WHAT NEEDS TO BE DONE:
Return all of the data verbatim, dropping any picture.

DATA:
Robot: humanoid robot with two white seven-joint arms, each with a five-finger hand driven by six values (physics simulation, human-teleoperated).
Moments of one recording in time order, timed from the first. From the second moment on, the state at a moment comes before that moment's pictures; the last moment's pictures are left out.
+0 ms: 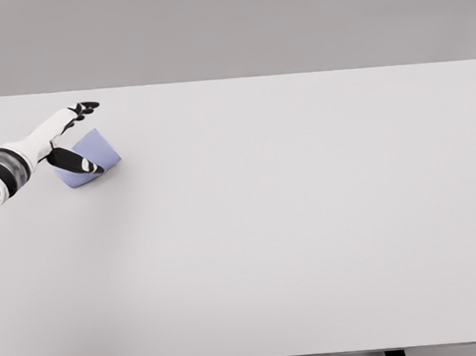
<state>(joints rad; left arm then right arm) -0.68 0.90 -0.87 -1.69 0.34 0.52 0.02 -0.10 0.00 -0.33 0.30 -0.75 -0.19 0.61</state>
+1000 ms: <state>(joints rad) -0.71 0.79 -0.91 -1.51 0.33 0.54 -0.01 -0.10 0.00 -0.33 0.30 -0.75 -0.19 0.61</state>
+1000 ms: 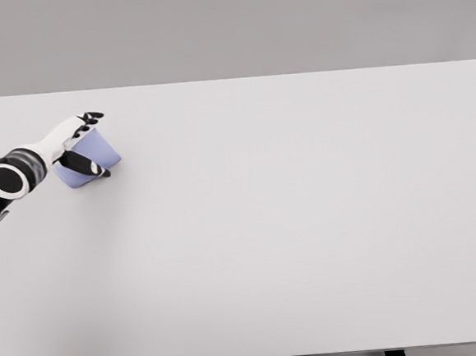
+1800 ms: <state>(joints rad) -0.69 0.79 -0.90 -1.50 0.34 0.29 0.00 -0.10 0.00 -0.33 0.30 -0.75 -0.19 0.61</state>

YOUR SOLUTION:
Robot: humanoid robot with two white seven-joint arms, each with a five-finger hand driven by six values (physics simulation, human-teleoperated).
Moments of one recording in time order, timed from the first. From the second moment on, the state at a moment comes before that moment's pictures; the last moment's pictures are left out.
+0 ms: 
<state>(joints rad; left arm then right arm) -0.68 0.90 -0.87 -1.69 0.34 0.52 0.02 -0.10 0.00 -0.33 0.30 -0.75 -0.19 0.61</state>
+1000 ms: <state>(joints rad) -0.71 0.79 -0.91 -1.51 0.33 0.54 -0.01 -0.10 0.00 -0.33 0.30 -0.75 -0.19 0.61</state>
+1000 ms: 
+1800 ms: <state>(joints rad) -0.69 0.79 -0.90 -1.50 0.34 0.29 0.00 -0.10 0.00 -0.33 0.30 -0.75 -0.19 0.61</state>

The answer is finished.